Definition
KS shift (Kolmogorov–Smirnov shift) measures how much a variable’s distribution has changed between two populations (e.g., training vs. production).
It is based on the KS statistic, which quantifies the maximum difference between the two cumulative distribution functions (CDFs).
Formally:
$D = \sup_x \, \big| F_{\text{baseline}}(x) – F_{\text{current}}(x) \big|$
- $F_{\text{baseline}}(x)$: cumulative distribution of baseline data (training, past month).
- $F_{\text{current}}(x)$: cumulative distribution of current data (scoring, today).
- $D$: maximum vertical distance between the two curves → the KS shift value.
Interpretation
| KS Shift Value | Interpretation |
|---|---|
| < 0.1 | No meaningful drift (distributions are very similar). |
| 0.1 – 0.2 | Moderate shift (keep an eye on it). |
| > 0.2 | Significant drift (model performance may degrade). |
Thresholds vary by industry.
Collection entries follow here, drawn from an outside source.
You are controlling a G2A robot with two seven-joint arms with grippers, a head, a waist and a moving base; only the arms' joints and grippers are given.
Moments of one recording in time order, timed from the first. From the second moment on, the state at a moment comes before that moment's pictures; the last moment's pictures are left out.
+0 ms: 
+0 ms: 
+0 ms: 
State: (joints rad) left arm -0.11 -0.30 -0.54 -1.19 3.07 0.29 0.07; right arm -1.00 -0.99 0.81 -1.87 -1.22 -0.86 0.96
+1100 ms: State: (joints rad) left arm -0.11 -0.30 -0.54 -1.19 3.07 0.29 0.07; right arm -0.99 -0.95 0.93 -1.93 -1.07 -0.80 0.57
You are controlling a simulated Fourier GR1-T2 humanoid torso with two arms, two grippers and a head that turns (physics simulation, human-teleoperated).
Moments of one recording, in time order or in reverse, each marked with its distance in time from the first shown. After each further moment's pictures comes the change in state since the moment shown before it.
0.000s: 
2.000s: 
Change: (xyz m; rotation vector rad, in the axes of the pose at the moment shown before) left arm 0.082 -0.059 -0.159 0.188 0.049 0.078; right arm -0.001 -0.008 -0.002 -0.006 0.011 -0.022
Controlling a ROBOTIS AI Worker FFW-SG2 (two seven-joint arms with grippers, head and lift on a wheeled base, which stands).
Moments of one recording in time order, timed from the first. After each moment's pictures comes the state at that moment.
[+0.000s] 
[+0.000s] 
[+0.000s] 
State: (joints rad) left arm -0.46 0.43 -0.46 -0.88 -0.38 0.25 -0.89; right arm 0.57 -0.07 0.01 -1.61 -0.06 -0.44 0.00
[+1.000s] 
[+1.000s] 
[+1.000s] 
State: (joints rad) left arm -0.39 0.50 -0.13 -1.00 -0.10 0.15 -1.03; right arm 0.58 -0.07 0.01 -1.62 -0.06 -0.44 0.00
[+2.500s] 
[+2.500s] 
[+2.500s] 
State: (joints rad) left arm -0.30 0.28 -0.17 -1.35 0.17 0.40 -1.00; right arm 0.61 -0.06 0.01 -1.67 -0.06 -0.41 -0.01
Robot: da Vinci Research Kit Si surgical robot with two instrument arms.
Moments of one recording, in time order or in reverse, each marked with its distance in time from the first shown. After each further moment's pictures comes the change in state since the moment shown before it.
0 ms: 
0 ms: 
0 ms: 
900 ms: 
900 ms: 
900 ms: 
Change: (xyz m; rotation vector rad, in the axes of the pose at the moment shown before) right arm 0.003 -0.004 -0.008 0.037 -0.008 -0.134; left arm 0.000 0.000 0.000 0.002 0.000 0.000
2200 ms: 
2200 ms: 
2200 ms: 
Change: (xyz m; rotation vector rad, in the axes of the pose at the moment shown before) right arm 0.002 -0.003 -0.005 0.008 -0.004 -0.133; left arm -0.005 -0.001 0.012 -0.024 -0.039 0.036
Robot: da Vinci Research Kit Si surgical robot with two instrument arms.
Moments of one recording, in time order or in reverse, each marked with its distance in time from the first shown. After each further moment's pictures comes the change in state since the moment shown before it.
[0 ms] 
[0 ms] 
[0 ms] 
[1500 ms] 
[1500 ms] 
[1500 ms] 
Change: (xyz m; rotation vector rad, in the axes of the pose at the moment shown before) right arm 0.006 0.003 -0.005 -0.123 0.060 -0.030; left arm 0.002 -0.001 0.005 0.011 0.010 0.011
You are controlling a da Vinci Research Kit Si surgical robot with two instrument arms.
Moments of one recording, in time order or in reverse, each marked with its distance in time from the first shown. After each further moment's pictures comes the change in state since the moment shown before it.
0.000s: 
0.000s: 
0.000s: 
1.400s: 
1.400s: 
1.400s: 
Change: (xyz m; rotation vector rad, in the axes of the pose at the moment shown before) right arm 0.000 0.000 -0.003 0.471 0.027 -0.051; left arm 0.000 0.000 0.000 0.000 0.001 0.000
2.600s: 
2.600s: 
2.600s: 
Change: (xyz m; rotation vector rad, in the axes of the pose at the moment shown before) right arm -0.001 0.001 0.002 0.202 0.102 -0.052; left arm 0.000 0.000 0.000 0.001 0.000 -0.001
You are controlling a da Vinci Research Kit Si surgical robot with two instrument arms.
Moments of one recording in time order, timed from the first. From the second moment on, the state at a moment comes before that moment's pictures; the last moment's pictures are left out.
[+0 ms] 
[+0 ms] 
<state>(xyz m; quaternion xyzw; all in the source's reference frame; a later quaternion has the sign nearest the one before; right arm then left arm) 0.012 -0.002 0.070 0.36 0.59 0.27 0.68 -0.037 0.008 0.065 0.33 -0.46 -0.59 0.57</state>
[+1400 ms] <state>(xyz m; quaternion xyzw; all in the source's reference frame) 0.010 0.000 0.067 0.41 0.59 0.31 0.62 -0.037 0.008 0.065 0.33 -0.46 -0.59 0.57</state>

In credit risk, a KS shift > 0.1 is often considered warning.
Example
Suppose we have model scores for baseline (training) vs. current (production).
- At some score threshold (say 0.6):
- 70% of baseline scores are ≤ 0.6 ($F_{\text{baseline}} = 0.70$)
- 55% of current scores are ≤ 0.6 ($F_{\text{current}} = 0.55$)
Difference = $|0.70 – 0.55| = 0.15$.
If this is the maximum gap across all thresholds, then:
$\text{KS shift} = 0.15 \quad \Rightarrow \quad \text{moderate drift.}$
Why It’s Useful
- Model monitoring → check if score distributions drift.
- Regulatory credit models → KS statistic is already used for discriminatory power; KS shift extends it for population stability monitoring.
- Complement to PSI:
- PSI → bin-based, measures overall distribution change.
- KS shift → threshold-free, captures worst-case deviation between CDFs.
In short: KS shift = maximum difference between baseline and current cumulative distributions. If the KS shift is large, your model is likely seeing data drift.